If he’d been in the room, Gerry might’ve shot him. Instead he squeezed his eyes shut, took a breath, and said, “She’s calling Oltamu’s phone.”
“And your client was dumb enough to answer it?”
“Listen, shut the fuck up and let me talk, all right? She called the phone and spun some bullshit about trading for... safety. I don’t know what that means to her exactly and probably neither does she — she just knows she’s in trouble.”
Dax didn’t say anything this time.
“I want to know where she’s calling from,” Gerry said.
“I’d imagine.”
Gerry would have shot him twice for that.
Trade him, then. Give him up.
“How’d you know she’d go this route?” he asked, and the kid must have heard the sincerity in his voice, because for once he wasn’t a wiseass when he responded.

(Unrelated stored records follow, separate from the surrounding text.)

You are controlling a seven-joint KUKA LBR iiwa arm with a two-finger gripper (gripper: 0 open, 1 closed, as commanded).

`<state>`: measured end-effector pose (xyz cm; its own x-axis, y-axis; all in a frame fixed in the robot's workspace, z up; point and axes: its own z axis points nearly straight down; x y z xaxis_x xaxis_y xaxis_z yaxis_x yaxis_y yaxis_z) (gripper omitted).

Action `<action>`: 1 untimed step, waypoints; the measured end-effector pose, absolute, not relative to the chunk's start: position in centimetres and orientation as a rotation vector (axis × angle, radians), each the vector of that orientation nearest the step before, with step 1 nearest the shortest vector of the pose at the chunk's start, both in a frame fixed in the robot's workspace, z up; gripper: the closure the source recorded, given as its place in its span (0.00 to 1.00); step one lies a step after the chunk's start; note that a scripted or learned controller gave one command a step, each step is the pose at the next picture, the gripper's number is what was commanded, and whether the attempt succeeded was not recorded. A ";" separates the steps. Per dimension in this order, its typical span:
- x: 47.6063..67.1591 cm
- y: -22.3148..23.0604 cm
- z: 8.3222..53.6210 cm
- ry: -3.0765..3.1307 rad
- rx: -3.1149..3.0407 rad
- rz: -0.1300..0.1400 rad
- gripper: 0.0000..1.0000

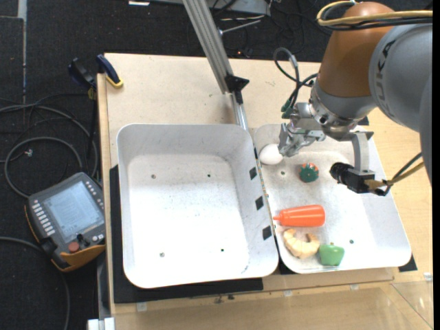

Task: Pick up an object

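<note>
One fixed overhead camera, slanted down.
It looks from the near side over both white bins; the arm enters from the right.

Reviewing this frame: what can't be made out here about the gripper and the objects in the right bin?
- Gripper: in the camera view, finger state too small and cluttered to tell.
- White object: gripper sits beside it; contact unclear.
- Beige object: partly covered by the orange object; its shape is unclear.
- Arm: cut off by the right edge.

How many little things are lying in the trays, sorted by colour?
White: 1, the egg-like ball
Green: 2, the small round piece and the pepper-like piece
Orange: 1, the carrot-like piece
Tan: 1, the ring-shaped piece
Total: 5
</note>
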<state>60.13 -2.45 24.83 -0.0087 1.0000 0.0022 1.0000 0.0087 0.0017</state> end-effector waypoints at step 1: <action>59.4 3.1 24.0 -2.229 -2.211 -0.001 1.00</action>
<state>59.35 3.07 24.02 -0.0081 1.0000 0.0020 1.0000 0.0081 -0.0015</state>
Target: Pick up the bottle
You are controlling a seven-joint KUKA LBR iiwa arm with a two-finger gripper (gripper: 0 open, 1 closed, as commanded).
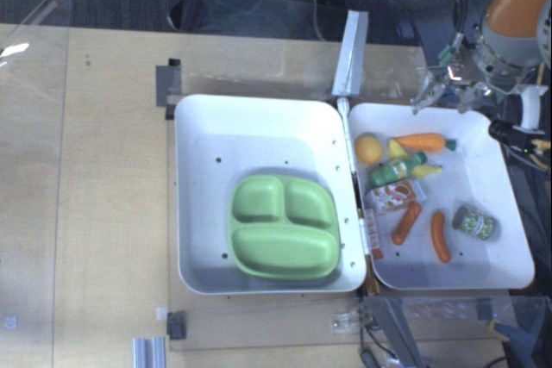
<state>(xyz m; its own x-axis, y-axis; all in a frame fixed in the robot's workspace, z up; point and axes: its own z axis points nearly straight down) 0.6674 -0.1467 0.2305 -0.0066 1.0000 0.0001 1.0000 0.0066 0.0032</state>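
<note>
The gripper (448,89) is hovering over the far rim of the right bin (509,211), near its back corner, with its fingers standing spread apart and nothing between them. The arm is reaching in from the right, its orange band sitting above the wrist.

The right half of that bin is lying mostly bare, giving open room beside the green can (474,222) that is resting on its side there. The left half is crowded: the green bottle (397,169) is lying on its side near the dividing wall, with a yellow lemon (368,149) just behind it and a carrot (420,142) beyond. A small packet (391,196) is lying in front of the bottle, and two sausages (406,223) (440,236) are resting nearer the front.

The left bin (198,185) is holding a green divided plate (284,225), sitting toward its front.
</note>
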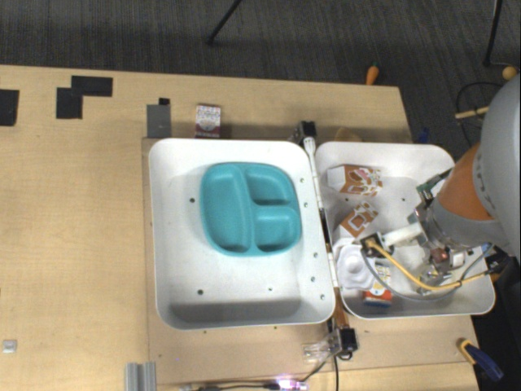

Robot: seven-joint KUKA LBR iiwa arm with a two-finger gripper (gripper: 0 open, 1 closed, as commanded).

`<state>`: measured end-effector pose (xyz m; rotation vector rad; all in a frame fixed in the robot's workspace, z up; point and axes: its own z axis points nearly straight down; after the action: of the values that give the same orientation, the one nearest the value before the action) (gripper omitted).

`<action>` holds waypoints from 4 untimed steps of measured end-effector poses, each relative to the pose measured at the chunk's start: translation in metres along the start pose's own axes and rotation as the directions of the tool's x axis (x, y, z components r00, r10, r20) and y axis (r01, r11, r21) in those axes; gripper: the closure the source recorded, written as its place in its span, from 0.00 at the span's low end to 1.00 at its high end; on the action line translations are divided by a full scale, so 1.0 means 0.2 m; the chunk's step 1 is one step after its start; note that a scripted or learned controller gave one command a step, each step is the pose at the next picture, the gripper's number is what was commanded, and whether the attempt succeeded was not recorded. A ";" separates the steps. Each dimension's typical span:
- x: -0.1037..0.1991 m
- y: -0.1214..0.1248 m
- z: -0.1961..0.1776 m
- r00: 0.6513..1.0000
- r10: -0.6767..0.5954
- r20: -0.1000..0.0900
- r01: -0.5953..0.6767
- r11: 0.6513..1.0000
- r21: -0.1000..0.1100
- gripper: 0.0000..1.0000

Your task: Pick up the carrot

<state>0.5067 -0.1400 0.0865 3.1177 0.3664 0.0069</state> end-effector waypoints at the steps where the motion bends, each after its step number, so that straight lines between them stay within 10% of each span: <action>1: 0.00 0.00 0.00 1.000 -0.001 0.000 0.001 1.000 0.000 0.00; 3: 0.15 -0.24 0.00 1.000 0.022 0.001 -0.022 1.000 0.003 0.00; 4: -0.02 -0.29 -0.01 0.994 -0.107 -0.004 0.107 0.994 0.003 0.00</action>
<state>0.4901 -0.0835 0.0873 3.0965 0.5336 0.0124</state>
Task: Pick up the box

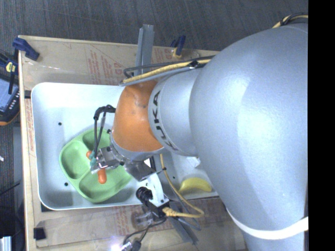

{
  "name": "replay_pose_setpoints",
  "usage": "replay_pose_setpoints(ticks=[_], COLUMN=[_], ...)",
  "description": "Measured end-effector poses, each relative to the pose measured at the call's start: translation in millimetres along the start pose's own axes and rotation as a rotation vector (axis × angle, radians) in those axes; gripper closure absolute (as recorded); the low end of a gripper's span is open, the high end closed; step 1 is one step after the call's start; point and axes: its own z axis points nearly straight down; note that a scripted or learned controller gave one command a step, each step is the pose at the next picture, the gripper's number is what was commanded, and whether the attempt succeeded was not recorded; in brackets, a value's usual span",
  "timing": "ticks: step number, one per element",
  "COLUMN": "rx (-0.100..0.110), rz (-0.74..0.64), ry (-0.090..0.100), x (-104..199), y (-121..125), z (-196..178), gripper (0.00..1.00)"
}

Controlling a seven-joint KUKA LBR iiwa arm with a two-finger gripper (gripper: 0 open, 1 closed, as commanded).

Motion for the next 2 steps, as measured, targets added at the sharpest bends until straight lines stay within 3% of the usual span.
replay_pose_setpoints(ticks=[1,2], rx=[-0.006,-0.005], rz=[0.348,0.72], ry=[-0.001,0.003], x=[-56.4,-94.6], y=[-9.1,22.9], z=[-77.4,-175.6], gripper=[1.0,1.0])
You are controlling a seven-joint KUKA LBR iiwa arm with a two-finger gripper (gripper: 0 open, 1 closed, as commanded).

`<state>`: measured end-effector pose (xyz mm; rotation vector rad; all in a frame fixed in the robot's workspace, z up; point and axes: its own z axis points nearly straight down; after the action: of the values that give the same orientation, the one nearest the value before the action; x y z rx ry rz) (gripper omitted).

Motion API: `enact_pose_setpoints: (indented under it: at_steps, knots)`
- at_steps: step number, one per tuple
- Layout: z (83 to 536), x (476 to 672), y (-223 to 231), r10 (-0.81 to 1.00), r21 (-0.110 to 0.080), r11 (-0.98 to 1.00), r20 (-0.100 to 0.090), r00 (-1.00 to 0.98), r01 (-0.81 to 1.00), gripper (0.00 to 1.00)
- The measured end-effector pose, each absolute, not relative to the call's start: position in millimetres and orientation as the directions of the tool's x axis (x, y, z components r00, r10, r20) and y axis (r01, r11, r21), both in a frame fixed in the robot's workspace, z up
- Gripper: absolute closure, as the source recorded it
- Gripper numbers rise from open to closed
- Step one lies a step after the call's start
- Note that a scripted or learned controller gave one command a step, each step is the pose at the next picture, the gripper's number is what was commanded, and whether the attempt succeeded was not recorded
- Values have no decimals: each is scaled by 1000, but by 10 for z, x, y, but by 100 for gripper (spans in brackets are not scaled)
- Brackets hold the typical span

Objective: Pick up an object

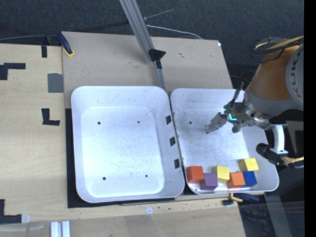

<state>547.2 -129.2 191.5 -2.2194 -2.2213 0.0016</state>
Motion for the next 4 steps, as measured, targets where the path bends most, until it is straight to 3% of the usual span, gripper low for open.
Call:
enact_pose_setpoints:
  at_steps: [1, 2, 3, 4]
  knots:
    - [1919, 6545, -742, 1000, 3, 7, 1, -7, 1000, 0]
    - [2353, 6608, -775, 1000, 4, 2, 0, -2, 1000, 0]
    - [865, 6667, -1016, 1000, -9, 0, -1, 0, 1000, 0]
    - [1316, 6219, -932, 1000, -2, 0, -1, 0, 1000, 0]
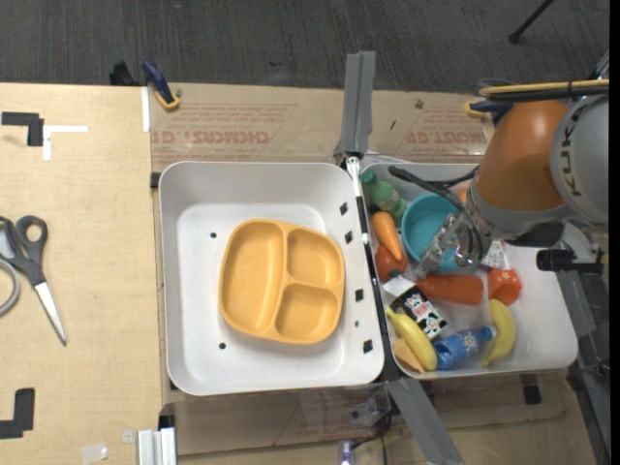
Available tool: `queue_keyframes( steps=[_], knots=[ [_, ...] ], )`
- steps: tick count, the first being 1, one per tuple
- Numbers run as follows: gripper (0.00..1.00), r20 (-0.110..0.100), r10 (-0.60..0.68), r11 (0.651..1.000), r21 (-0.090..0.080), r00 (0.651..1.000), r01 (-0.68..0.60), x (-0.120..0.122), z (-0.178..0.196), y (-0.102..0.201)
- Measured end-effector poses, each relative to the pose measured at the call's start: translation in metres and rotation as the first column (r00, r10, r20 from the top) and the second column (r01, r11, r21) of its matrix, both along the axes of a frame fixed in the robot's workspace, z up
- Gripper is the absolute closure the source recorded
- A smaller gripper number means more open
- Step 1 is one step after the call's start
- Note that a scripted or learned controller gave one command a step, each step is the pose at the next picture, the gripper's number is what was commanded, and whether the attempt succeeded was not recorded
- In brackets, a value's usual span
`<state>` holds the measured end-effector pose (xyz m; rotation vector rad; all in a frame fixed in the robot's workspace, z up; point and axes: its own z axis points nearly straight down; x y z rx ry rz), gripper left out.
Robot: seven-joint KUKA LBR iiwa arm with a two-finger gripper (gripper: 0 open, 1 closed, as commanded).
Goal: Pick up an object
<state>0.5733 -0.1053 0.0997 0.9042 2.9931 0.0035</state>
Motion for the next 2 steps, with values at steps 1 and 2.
queue_keyframes(
  steps=[1,2],
  knots=[
    [1.0,-0.002,-0.301,0.954,0.004,0.954,0.301,0.0467,0.0005,0.0018],
    [1.0,-0.001,-0.535,0.845,0.009,0.845,0.535,0.0496,0.0007,0.0031]
  ],
)
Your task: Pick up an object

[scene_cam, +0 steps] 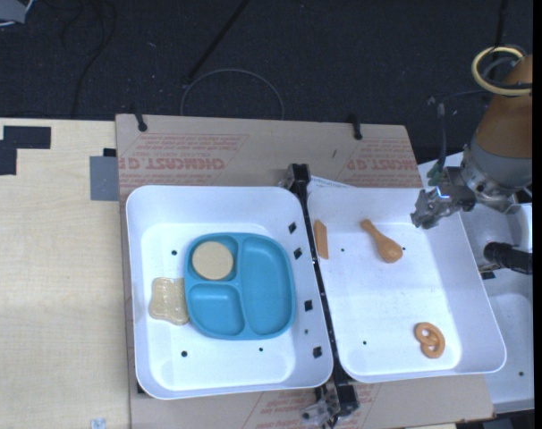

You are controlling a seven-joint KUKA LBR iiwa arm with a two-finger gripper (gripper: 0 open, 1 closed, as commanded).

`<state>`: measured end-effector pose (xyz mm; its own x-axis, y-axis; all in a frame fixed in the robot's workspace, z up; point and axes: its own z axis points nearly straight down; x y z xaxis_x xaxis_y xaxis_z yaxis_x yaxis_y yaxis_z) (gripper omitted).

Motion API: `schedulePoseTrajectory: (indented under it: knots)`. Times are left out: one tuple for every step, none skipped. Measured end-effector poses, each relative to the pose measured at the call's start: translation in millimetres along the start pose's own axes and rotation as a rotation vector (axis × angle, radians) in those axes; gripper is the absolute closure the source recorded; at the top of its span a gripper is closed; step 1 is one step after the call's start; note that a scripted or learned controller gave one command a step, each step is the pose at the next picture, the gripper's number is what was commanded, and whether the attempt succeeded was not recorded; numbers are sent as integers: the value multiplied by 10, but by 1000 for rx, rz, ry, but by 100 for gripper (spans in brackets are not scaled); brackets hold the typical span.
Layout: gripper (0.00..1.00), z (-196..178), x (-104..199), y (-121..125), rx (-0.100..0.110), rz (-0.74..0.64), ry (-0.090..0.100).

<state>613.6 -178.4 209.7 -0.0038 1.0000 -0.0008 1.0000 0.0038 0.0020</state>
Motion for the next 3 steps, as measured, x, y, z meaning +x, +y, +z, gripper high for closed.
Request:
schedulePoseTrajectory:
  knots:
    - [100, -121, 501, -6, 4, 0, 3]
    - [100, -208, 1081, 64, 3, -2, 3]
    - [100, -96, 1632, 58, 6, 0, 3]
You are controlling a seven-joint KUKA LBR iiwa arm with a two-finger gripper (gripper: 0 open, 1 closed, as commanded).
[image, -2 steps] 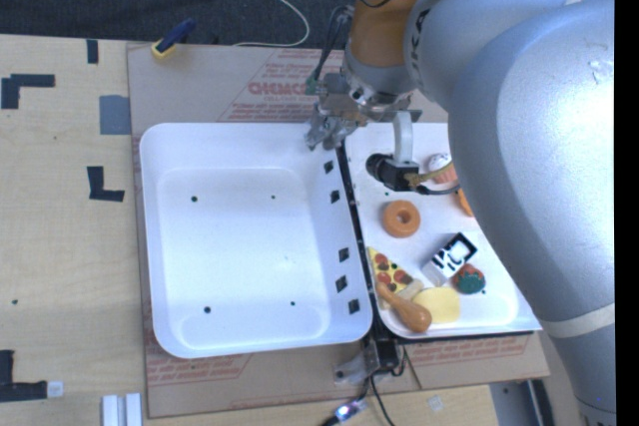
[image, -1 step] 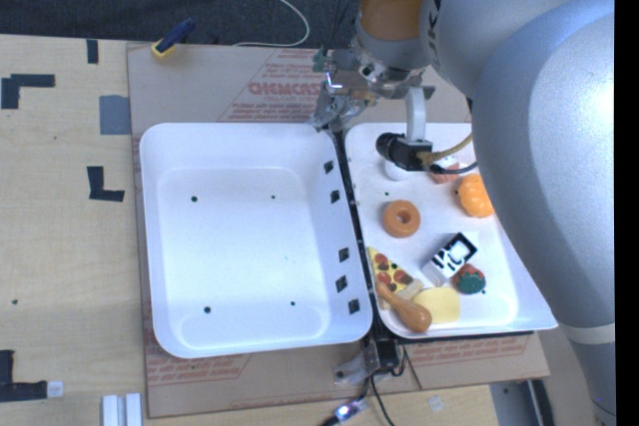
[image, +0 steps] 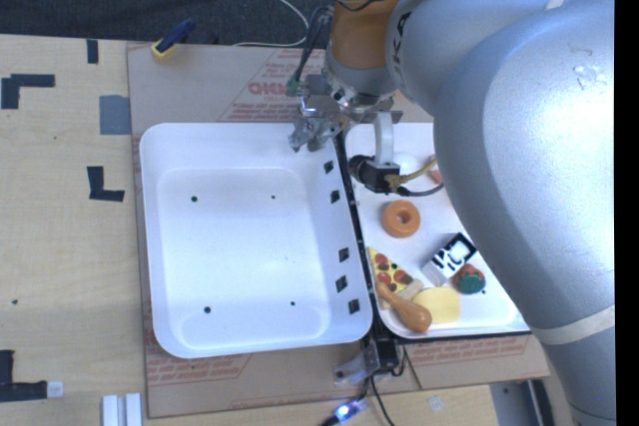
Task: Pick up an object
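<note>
My gripper [image: 308,133] hangs over the far right corner of the left white bin [image: 165,214], close to the divide between the two bins. In the right bin [image: 499,319] lie an orange doughnut [image: 401,218], a black-and-white box [image: 451,256], a red and green berry-like toy [image: 469,280], a pizza slice [image: 387,272], a pale yellow piece [image: 442,304] and a brown drumstick [image: 409,313]. All of them sit toward that bin's near end, well below the gripper. The grey arm covers the right bin's far and right parts.
Both bins rest on a cardboard sheet [image: 225,80]. A yellow and blue tool [image: 172,37] lies at the sheet's far left corner. Black tape marks [image: 100,183] dot the wooden bench on the left. A white cable [image: 285,0] runs down behind the gripper.
</note>
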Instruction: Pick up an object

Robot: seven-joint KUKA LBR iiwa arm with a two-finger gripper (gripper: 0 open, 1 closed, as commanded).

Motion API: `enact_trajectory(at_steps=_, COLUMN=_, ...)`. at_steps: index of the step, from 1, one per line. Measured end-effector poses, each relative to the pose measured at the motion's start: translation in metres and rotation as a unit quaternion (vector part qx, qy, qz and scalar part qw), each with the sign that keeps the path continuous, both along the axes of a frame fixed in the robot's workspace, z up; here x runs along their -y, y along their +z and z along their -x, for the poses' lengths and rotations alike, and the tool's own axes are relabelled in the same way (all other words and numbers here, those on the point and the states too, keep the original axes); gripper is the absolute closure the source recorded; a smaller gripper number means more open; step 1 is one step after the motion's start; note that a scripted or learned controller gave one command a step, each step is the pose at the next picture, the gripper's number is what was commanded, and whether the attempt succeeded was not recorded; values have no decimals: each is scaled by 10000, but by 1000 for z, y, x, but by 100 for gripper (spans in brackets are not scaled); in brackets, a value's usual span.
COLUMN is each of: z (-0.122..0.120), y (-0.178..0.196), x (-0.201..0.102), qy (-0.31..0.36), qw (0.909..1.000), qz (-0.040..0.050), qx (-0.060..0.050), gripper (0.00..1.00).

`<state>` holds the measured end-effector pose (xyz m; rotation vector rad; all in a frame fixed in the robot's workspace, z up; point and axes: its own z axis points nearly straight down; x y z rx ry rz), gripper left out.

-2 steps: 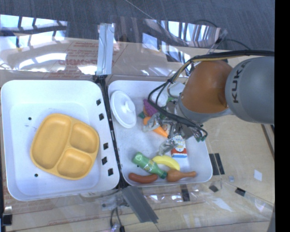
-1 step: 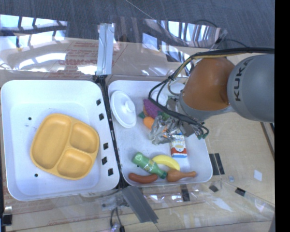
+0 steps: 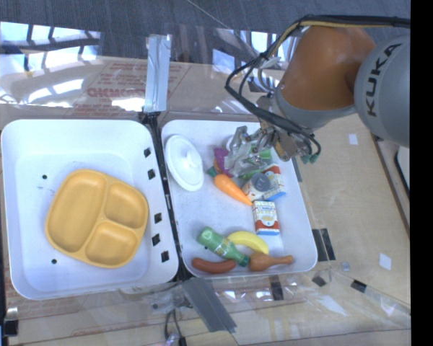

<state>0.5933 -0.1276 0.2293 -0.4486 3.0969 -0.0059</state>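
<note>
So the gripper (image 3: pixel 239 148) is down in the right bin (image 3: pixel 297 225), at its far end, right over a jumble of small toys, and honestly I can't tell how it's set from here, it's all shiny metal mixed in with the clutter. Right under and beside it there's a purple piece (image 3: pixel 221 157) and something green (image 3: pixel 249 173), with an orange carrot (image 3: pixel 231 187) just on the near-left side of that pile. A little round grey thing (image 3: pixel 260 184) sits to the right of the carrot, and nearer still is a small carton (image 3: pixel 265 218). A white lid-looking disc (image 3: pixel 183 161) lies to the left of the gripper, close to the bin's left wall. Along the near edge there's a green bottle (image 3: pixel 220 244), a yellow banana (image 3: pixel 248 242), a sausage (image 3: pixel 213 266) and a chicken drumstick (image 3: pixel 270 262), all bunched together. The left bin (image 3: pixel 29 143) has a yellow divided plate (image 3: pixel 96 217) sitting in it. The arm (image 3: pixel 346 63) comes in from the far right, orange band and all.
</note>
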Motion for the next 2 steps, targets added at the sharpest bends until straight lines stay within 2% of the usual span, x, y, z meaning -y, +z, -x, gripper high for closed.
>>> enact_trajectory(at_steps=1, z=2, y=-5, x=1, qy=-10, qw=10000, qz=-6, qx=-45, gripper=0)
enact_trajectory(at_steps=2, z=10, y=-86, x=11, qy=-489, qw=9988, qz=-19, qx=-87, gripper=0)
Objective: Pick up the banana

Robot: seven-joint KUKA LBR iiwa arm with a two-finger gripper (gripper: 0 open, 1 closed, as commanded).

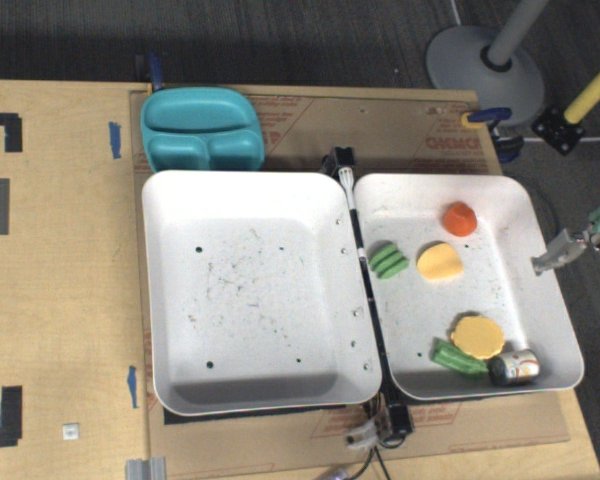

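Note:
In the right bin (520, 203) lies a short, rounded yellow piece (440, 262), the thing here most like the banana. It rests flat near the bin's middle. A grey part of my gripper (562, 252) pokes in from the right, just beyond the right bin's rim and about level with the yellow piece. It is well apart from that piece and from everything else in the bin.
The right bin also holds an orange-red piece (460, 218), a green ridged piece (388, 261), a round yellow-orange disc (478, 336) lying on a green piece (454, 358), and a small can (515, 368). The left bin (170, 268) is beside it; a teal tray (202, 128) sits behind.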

“A lot of factors. She likes to be on the move. Has her whole life. From the cradle until I finally put her in the grave, Abby’s been about motion and speed. She doesn’t have a good history with police either. There are still people in California who are pushing for her to be charged in the wreck that killed the pretty-boy actor. And...” He hesitated, that brief hitch that his father had never shown, or at least had never shown to Gerry, before he said, “I guess you could call it my own instinct. Abby’s not dumb, and I saw that, but I also made sure she knew that I wasn’t dumb. Everything that’s happened since is a reaction to our understanding of each other. That seems simple, but it’s not. If someone is close to a mirror, you see it.”
“Close to a mirror? What the hell does that mean?”
The kid gave it a few beats before he said, “I understand her. That’s all it means.”
“She’s an insurance investigator. If you feel like she could work with you, then I’ve sorely underestimated your talents.”
With no trace of annoyance, the kid said, “Oh, you haven’t underestimated my talents, Gerry. Abby Kaplan’s, though? She’s something more than we’d have expected.”
“Because she got away from you. That’s all you mean. You don’t want to admit that you screwed up with her. Because she got away, we need to pretend she’s something special.”
Still no inflection change when Dax said, “Didn’t you tell me I was right in my prediction about how she’d choose to move, Gerry?”
“ Maybe you were.”
“She’s on the run and she’s calling you — sorry, calling your client . Give me the benefit of the doubt on this one. I was right about Abby.”
“After you lost her.”
“Once. Yes. After I lost her once.” He was unfazed. “It won’t happen twice.”